ORevery hour, in Austrian pavilion of the Venice Biennaleone bell rings. Producing this sound is a naked female body, hanging upside down, swinging hitting metal. A powerful and disturbing image: an exposed and functional body, transformed into a gear, deprived of freedom and made into a spectacle. This is just one of the performances by artist and choreographer Florentina Holzinger. The most work photographed and discussed from the 61st International Art Exhibition of the Venice Biennale.
Austrian artist Florentina Holzinger performs at the Austrian Pavilion entitled “Seaworld Venice”. (Photo by Giuseppe Cottini/Getty Images)
The body according to Florentina Holzinger
There woman – clapper is located at the entrance to the Austrian pavilion and it’s part of the project SeaWorld Venice, edited by Nora-Swantje Almes. Installations, works and performances designed for provoke, first attract and then disgust the spectators in a latent reflection on body, technologies and nature. «The essence of my work lies in the uncompromising use of the body as a medium», explained the artist to Artribune. His training took place in dance and his concept of the body is not traditional: it is biological and engineering. Pieces that are composed and decomposed.
The collapse of Venice told with a disturbing water park
Water is the common thread of the entire project. Symbolic element of the lagoon city and metaphor of its environmental fragilityof his increasingly critical relationship with the tourism and climate change. Outside, near the public toilets, a naked woman remains in a tub made of glass for four hours with a mouthpiece in his mouth. Like a treasure in a display case, a painting in its frame: more precisely Giorgione’s sleeping Venus. Her beauty enchants, at least until viewers discover it the water it floats in is actually the filtered pee of all the visitors to the pavilion. Like Venice, this woman’s beauty is displayed as a work of art but is also immersed in other people’s wastethose of the few who live in comfort and watch from the other side of the glass as the world collapses.
Visitors explore the Austrian Pavilion titled “Seaworld Venice” by artist and choreographer Florentina Holzinger. (Photo by Giuseppe Cottini/Getty Images)
Climate change exhibited at the Venice Biennale
Among the most emblematic performances, a naked woman on a jet ski in a narrow pool zooms and spins, splashing the audience. A gesture that becomes a metaphor forovertourism and the accelerated consumption of the city. At other times, the pavilion floodsevoking directly rising seas and the consequences of global warming. The entire space thus becomes an immersive representation of the environmental crisis.

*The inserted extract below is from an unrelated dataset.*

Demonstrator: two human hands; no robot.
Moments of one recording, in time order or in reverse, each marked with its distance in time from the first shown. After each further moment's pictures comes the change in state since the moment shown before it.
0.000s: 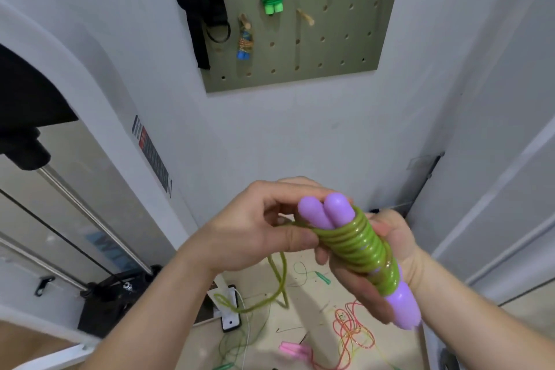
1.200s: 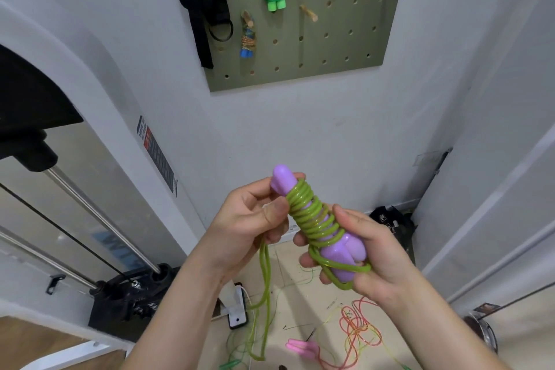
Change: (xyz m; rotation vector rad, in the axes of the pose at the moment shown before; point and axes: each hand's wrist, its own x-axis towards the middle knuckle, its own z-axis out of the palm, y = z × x) left_hand -0.007 -0.042 -0.009 -0.291 0.376 -0.046; right_hand 0.020 0.028 0.019 0.047 0.655 -0.369
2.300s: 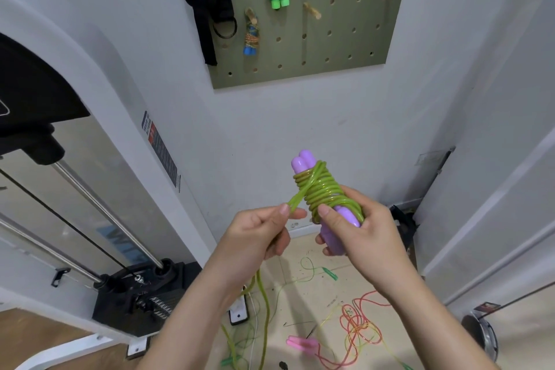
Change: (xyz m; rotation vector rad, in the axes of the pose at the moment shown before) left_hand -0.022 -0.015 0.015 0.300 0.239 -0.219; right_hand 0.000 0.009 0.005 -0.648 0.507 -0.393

Visitors explore the Austrian Pavilion titled “Seaworld Venice” by artist and choreographer Florentina Holzinger. Performance Jet Ski. (Photo by Giuseppe Cottini/Getty Images)
The Woman from Campania by Florentina Holzinger
Of all of them, the figure of the woman from Campania remains the most iconic. His daily gesture, repeated and ritual, becomes one reflection on the female body as an object of control. A complaint directed at Catholic Church. A criticism of patriarchyto the role of women in society and religion. To the abuse and violence it has suffered for centuries. Besides the nudity, maybe that’s why the installation quickly became one of the most visited and photographed of the Biennale.